Functional assessment focused on the ontologies usage. This assessment includes evaluation by domain experts, user satisfaction, task assessment, and topic assessment. Our ontologies were assessed in collaboration with our PO during development, aiming at verifying their structure, their restrictions, relations between concepts and the attributes of their concepts. The PO assessed how well these ontologies met predefined criteria, and they have been updated according to the PO suggestions.

6 Conclusion

In this paper, we proposed the use of domain ontologies to reduce the ambiguity introduced by using natural languages to report user stories. We validated this hypothesis by performing a case study in the context of the EAMS-CBALM using a combination of Scrum and BDD. We started from a reference ontology, and we specialized it for the UFSCar Medicine Programme. We selected a module of this system, and used the Evaluation Process ontology of this programme with the user stories for determining the features to be developed.

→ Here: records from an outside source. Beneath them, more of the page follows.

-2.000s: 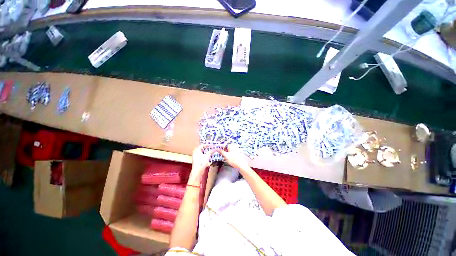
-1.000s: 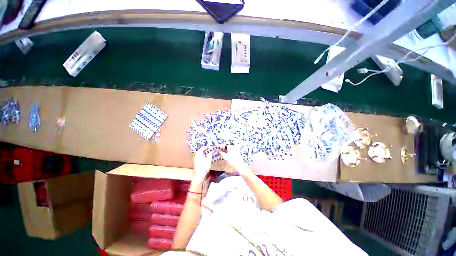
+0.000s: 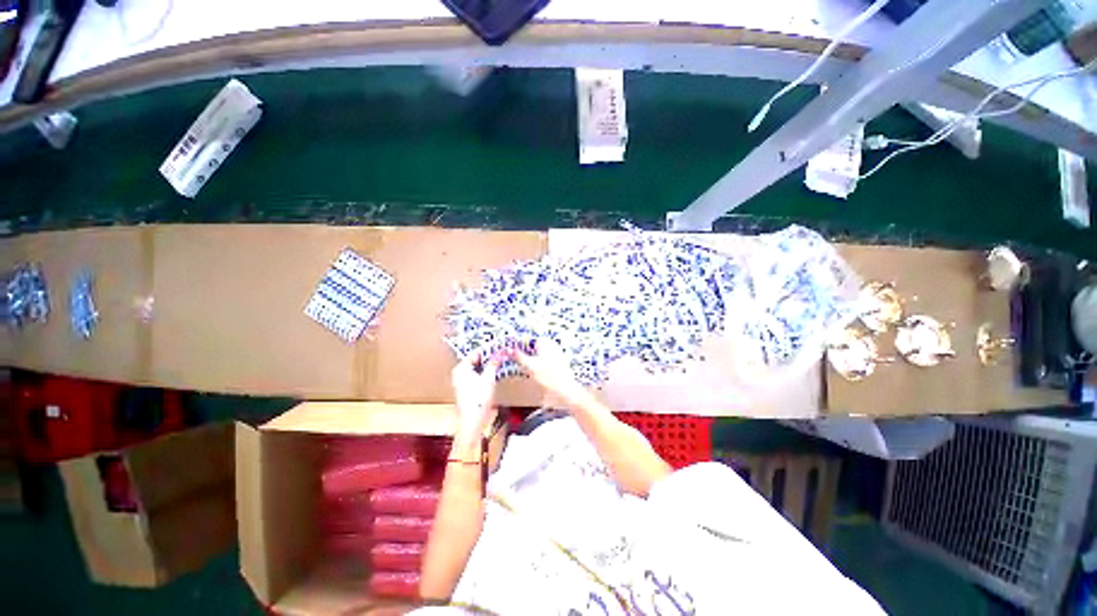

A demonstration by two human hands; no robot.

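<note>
A large loose heap of small blue-and-white strip boards (image 3: 638,301) lies on the brown cardboard-covered bench (image 3: 241,325). My left hand (image 3: 473,383) and my right hand (image 3: 547,366) are close together at the heap's near left edge. They pinch a short row of strips (image 3: 508,362) between them; the fingers partly hide it. A flat striped block of lined-up strips (image 3: 349,295) lies apart, left of the heap. A small clear or pinkish bit touches its lower right side.
A clear plastic bag of strips (image 3: 794,301) and gold round parts (image 3: 924,341) lie to the right. An open carton (image 3: 250,505) with pink-red wrapped rolls (image 3: 403,529) stands below the bench. White boxes (image 3: 602,114) sit on the green belt (image 3: 397,144). A metal post (image 3: 794,138) slants overhead.
The view has shifted slightly. The boxes on the green belt have changed places. My hands stay together at the heap's edge, still pinching the strips.
</note>
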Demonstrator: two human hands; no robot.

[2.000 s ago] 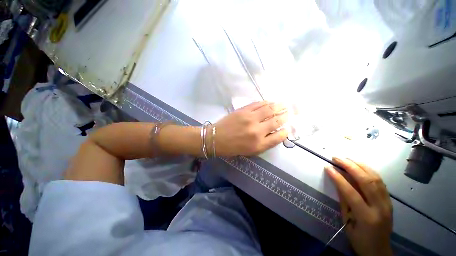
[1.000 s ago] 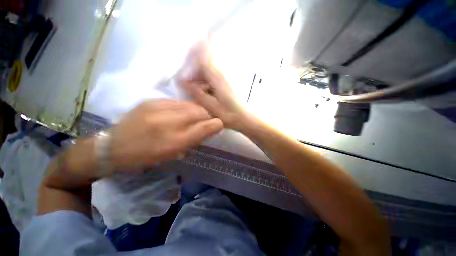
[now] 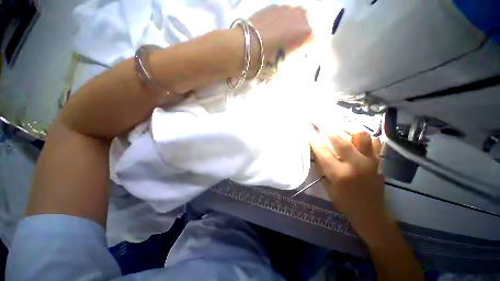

This ontology provided the main terminology and its relations to the evaluation process that combined with PO user stories improved the communication between PO and developers. Furthermore, it facilitated the definition of scenarios, as well as the User Story and Scenario ontology.

The ontology presented in [10] is domain-free, and describes behaviours that report steps of scenarios performing actions on the UI. Although it is possible to reuse these steps in multiple testing scenarios, specific business behaviours of our case study had to be specified, and we had to map each term to a user interaction, and to write steps for these interactions. Since this ontology only covers UI testing, we intend to extend it to cover other aspects of software behaviour (e.g., persistence). We will also define a development process that combines Scrum, BDD, and Domain Ontologies.